_PROBLEM DETAILS_. Reproduce the data, keeping every word exactly as it is.

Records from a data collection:
►
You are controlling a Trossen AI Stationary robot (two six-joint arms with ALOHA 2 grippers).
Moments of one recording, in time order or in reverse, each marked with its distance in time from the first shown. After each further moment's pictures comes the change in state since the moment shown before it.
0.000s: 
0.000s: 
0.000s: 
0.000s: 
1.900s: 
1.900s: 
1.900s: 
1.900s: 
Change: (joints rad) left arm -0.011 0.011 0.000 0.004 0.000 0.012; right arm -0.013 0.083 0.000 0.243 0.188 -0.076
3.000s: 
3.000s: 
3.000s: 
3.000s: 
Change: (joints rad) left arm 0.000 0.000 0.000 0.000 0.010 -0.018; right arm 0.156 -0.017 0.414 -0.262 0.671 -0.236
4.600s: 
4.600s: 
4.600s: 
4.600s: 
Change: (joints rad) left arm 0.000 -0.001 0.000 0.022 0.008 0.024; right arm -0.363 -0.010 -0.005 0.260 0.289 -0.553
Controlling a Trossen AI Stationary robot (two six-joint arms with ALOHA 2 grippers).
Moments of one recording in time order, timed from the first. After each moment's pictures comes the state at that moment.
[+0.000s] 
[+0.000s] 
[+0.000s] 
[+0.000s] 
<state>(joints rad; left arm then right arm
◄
_TASK RESULT_.
You are controlling a Trossen AI Stationary robot (two six-joint arms with ALOHA 2 grippers).
Moments of one recording, in time order or in reverse, each marked with its distance in time from the first shown. After each further moment's pictures comes the change in state since the moment shown before it.
0.000s: 
0.000s: 
0.000s: 
0.000s: 
1.900s: 
1.900s: 
1.900s: 
1.900s: 
Change: (joints rad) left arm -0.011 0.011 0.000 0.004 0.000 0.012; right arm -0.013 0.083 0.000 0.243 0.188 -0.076
3.000s: 
3.000s: 
3.000s: 
3.000s: 
Change: (joints rad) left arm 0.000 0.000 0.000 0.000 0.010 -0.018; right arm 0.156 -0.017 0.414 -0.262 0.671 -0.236
4.600s: 
4.600s: 
4.600s: 
4.600s: 
Change: (joints rad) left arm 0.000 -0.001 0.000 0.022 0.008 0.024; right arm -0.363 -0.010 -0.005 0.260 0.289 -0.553
Controlling a Trossen AI Stationary robot (two six-joint arms with ALOHA 2 grippers).
Moments of one recording in time order, timed from the first. After each moment's pictures comes the state at that moment.
[+0.000s] 
[+0.000s] 
[+0.000s] 
[+0.000s] 
<state>(joints rad; left arm then right arm

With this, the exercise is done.